Unique photo-based process on archival silver paper with paint
36 x 24 inches
Aline Mare began her career in Lower Manhattan, with a background in theater and experimental film. She completed undergraduate work at SUNY Buffalo and an MFA from SFAI. She continues to experiment, exploring metaphors of nature and its transformative relationship to the human psyche and the state of our planet. alinemare.com, @alinelillie
I have been repeatedly drawn to encounters with Joshua trees during extended trips to the Mojave. In this suite of images, I have immersed myself in those landscapes, open to the pull of objects and narratives embedded in the nakedness of the desert floor, and to powerful poignant artifacts offered by the Joshua tree itself.

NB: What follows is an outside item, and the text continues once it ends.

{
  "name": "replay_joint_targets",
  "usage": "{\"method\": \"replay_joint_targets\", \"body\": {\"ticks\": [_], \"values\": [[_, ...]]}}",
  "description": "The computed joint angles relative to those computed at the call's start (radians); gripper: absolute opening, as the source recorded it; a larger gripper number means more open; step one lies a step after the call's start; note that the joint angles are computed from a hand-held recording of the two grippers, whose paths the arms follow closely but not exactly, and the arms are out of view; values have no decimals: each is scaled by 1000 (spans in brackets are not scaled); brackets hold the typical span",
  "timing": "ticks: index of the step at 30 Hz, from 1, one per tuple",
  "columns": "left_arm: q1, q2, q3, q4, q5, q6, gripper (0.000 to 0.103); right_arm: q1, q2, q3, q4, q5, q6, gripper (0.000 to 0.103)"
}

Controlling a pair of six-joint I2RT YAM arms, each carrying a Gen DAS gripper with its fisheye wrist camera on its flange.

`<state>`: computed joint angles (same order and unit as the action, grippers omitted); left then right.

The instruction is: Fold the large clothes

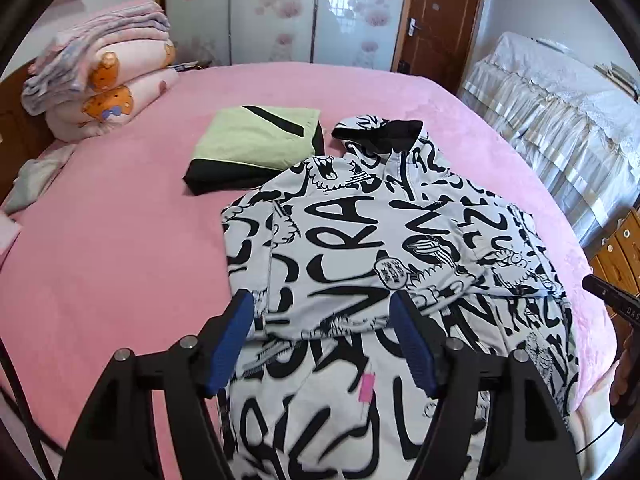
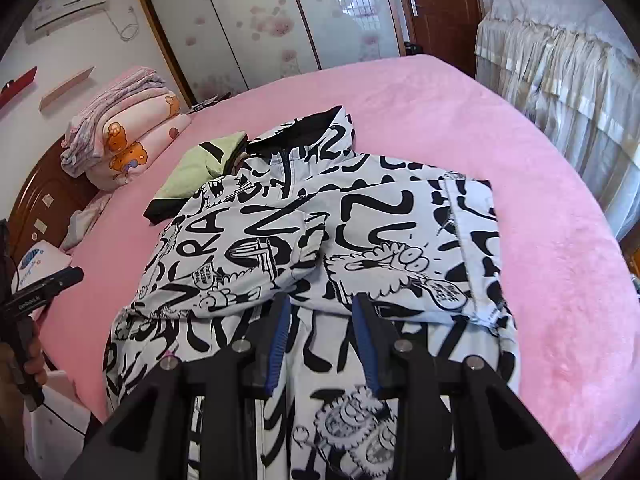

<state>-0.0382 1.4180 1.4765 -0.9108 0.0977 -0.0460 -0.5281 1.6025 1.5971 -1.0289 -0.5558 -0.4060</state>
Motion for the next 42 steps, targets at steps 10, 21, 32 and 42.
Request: {"method": "replay_joint_targets", "body": {"ticks": [10,21,32,42], "values": [[1,-280,-209,-86,-60,19,69,-148,-172,-137,-74,-62,-170,38],[126,-452,-462,-178,-24,81,69,-372,-195,-227,-213,-81,-472,41],[294,-457,-693,-197,130,129,69,-517,-100,-305,-192,7,-634,53],[331,-409,-761,-166,245,147,69,-545,42,-348,-167,110,-654,53]]}}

Using a process of scanning, shooting, layering and painting, I gather and transform bits of plants, fossils and desert detritus into a kind of psychic snapshot. The eroded objects become talismans; charged artifacts of past habitations bleached and fractured from the sun and heat. Each tableau is a theater set where time becomes the actor—both giver and destroyer of life; a space where quiet mysteries are revealed, brilliantly illuminated under the desert sun. Each story is told in broken narratives, fragments conveying the overlapping worlds—the flora and fauna abandoned to the forces of nature, reclaiming the land and remnants of cultures, whose rise and fall marks the desert floor. I create organic interpretations of nature in a process of transmutation, working with a hybrid form of mixed media, pointing to the possibilities of change and renewal, using scanning and image-making to reveal secret architectures that speak to a sense of the forces of forms in nature as metaphors for the cycles of life, death and rebirth.
I am interested in creating a rich layering of sources: a poetic language where systems of generation and communication are fused to form a new language. I am looking to reveal the fractal mirroring of roots, veins, minerals and bone, where the interplay between various life forms and systems articulate a 21st-century vision of ourselves as truly not separate from nature.